Dün makul bir gündü...

İŞÇİLERİN bayramı 1 Mayıs, makul biçimde kutlandı.

Beş yüz bin-bir milyon emekçinin el ele, omuz omuza... Alın teri ile yaşamanın gururunu haykıra haykıra kutlaması gereken bayramda, iki-üç bin işçinin makul sıralar halinde Taksim’e çıkmasına izin verdiler.

Haberin Devamı

Sayı makuldü...

Yürüyüş makuldü...

Adımlar makuldü...

Sloganlar makuldü...

Zaman zaman kalabalığa karışmak isteyenleri polis makul olmaya davet etti, onlar makul olamayınca, makul sayıda biber gazı bombası atıldı üzerlerine, makul biçimde coplanıp, makul bir dayaktan sonra makul hale getirildiler.

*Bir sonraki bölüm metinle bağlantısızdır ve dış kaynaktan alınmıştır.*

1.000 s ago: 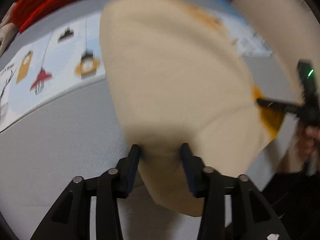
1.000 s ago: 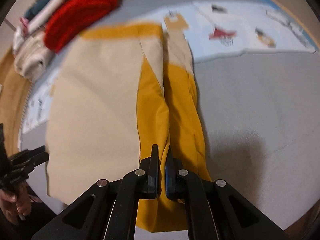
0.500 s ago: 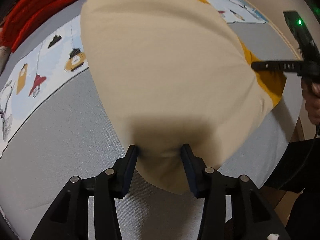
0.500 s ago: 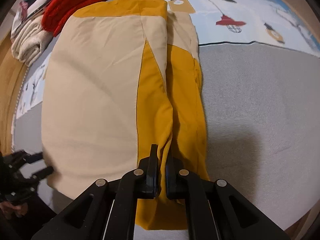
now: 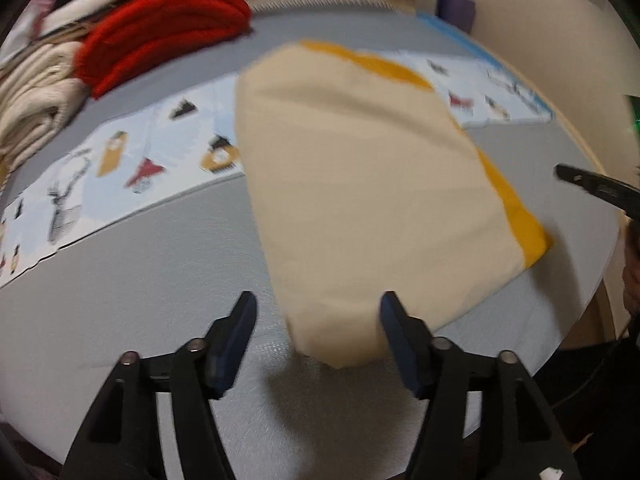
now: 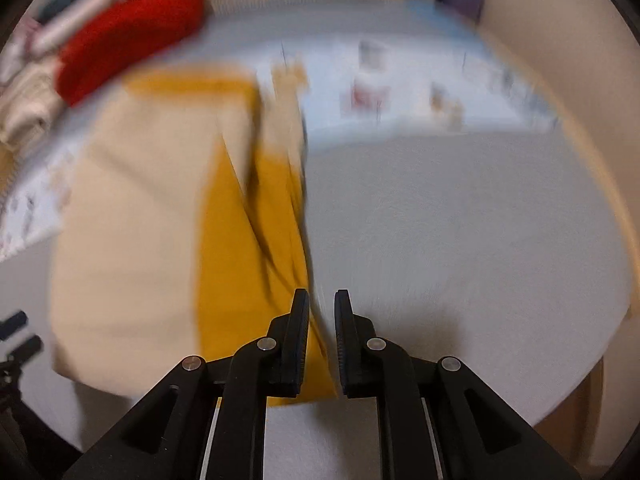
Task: Fold large clothes
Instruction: 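Release the folded jacket and pull both tools back from it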
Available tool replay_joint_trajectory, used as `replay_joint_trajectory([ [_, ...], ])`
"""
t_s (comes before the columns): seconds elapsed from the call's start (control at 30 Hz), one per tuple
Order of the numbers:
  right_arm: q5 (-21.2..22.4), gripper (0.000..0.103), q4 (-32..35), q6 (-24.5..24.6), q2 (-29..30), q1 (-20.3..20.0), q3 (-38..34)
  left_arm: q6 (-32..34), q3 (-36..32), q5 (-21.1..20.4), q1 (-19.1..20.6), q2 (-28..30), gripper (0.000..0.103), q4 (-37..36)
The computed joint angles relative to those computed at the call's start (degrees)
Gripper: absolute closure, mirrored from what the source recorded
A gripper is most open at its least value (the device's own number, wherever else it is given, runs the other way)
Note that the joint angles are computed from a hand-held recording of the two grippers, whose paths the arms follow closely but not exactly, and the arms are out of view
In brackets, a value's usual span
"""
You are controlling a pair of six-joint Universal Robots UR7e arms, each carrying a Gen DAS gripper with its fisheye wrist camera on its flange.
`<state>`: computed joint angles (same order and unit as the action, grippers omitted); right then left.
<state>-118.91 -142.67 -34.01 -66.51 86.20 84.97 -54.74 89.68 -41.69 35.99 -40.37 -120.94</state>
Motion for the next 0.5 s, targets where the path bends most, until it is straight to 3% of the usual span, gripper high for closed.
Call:
replay_joint_trajectory([
  [0.07,5.50,0.074,-8.85,-3.96,-4.87,1.13,5.73,-3.01,2.20,2.33,-1.72,-1.63,0.032,-0.81],
  [0.13,9.63,0.031,-12.63,-4.27,-9.01,1.87,10.37,-6.92,4.12,5.20,-3.95,-2.97,0.026,-0.12],
  [0.2,12.46,0.010,-16.79,-5.37,-12.88,2.45,15.37,-11.91,7.04,8.72,-6.73,-4.53,0.018,0.17],
  [0.27,14.48,0.007,-18.42,-6.92,-18.17,2.94,21.59,-15.54,9.24,10.03,-8.85,-5.66,0.015,0.09],
  [0.4,13.09,0.000,-16.36,-5.68,-25.14,4.73,28.28,-24.78,11.07,10.56,-12.49,-6.82,0.012,5.87],
  [0.5,12.25,0.000,-18.93,-6.66,-28.49,5.68,32.75,-32.66,11.33,9.91,-14.30,-7.45,0.009,10.63],
])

Tayyip Erdoğan’ın “1 Mayıs’ı resmi emekçi bayramı yapma noktasında bu kararı almış bulunuyoruz” dediği gün, ben işçilerin dayak yiyeceğini anlamıştım makul olarak...

Makulü oldu...

Makul sayıda, makul sıra halinde, makul ses çıkartarak, makul makul Taksim’e gidenler makul karşılandılar...

Makul olmayanlar?..

Makulleştirildiler...

Polisin bayramı canlarının istedikleri gibi, makul olmayacak şekilde kutlamak isteyenlerin kafaları yerine makul yerlerine vurmaları sık sık anons edildi...

Haberin Devamı

Ki yaralananların çoğunun şişen yerleri, makul yerleriydi...

*

Bence Türk-İş’in; Hak-İş ve AKP milletvekilleri ile işçi kitlesinden ayrı olarak yönetici kadrosu ile Taksim’e erkenden gelip gitmesi de makuldü.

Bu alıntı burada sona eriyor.